Review Trade Winds, Westerlies and Polar Easterlies.

Why are there deserts at ~ 20-40 degrees N and S latitude (recall the return flow of air to the Equator is dry and hot)? 

What drives surface currents (e.g. what direction do currents flow at the equator?  How about the direction of flow around gyres in the Northern Hemisphere or Southern Hemisphere?)

What are gyres?

How does sea ice form and what does this do to the sea water beneath the sea ice?

What drives deep ocean currents (thermohaline circulation)?

What happened at 8200 years ago to the Thermohaline circulation?

Why is the ocean divided vertically into layers at the equator and NOT at the poles? 

Recall the surface, transition, and deep zones. 

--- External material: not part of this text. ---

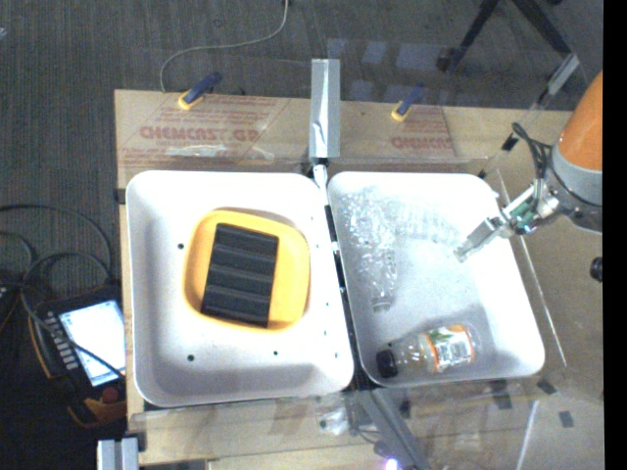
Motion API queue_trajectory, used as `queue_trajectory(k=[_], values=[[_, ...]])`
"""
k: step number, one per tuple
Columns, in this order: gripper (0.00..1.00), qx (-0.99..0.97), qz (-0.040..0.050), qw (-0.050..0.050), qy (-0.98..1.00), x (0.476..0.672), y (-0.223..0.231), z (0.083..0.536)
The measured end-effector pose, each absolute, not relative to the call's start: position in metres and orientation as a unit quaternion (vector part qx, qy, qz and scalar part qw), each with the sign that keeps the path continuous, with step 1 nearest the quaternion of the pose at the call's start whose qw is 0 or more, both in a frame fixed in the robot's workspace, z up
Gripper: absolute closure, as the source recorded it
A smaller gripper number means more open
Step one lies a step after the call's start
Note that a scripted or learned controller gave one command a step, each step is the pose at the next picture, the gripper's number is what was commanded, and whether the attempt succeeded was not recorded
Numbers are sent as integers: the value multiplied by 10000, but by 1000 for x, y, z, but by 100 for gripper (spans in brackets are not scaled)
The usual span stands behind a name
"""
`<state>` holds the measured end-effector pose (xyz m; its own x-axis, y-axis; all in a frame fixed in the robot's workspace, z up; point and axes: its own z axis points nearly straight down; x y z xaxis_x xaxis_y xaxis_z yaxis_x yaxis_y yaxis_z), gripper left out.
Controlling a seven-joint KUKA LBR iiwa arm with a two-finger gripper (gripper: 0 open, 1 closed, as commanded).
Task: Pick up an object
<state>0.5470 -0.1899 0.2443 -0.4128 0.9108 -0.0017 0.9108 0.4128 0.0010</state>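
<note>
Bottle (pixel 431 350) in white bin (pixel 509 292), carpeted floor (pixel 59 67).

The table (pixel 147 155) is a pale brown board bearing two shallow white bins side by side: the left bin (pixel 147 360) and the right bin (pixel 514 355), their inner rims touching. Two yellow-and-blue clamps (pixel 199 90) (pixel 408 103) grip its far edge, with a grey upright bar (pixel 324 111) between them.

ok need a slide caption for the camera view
Gripper poised over right bin holding a bottle; yellow tray in left bin.
</note>
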Motion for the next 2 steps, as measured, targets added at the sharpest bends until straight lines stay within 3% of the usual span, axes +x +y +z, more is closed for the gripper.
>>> queue_trajectory(k=[1,2], values=[[0,5169,-3,-2,8560,487,-204,211],[0,4635,12,19,8861,486,-145,98]])
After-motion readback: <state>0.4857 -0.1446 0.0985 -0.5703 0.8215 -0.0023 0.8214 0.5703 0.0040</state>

Recall thermocline and pycnocline.

Ch. 15: Waves- crest, trough, wavelength, wave height

oscillatory motion of water waves (transfer energy, not material, across the ocean).

Why does wave motion decrease with depth?

At what depth does a wave “feel bottom”?  What does this interaction with the seafloor do to the speed of the wave?

How does the shape of the coastline affect the focusing and divergence of wave energy (i.e. headlands vs. bays)?  Recall refraction.

Longshore Transport- what are the factors that cause sand to migrate down current? (recall the competing forces that affect the landward trajectory and the seaward trajectory of a particle being moved down the shoreline).

Rip currents- What are they and how do you get back to shore if you get stuck in one?

Coastal landforms: Depositional (due to beach drift)

Coastline protection- groins, jetties, sea walls, breakwaters, beach nourishment

West Coast and East Coast problems with coastline protection (e.g. tectonics, sediment starvation, barrier island migration, subsidence)

Chapter 6: Glaciers, Deserts and Wind.  

Glacier deposits- moraines

Why “U” shaped valleys?

When did the last ice age end?

Icebergs- what’s below the water can hurt you (see Titanic).

Glaciers:  What would happen to sea level if they all melted?

Moraines- know the different kinds, and where ones left over after the last ice age can be found

Loess- wind-blown rock “flour” from the melting glacier.  Know how this relates to the Midwest and the Dust Bowl of the 1930’s.

Deserts- desert pavement, mechanical vs. chemical weathering here?

Wind-blown deposits- well sorted, dunes and their general shape.

Chapter 20: Modern Climate and Ancient Climate

Is Earth’s climate today unusual when compared with most of Earth History?

I may post some more stuff for this chapter after I give the lecture.  Let’s see how for I get in lecture.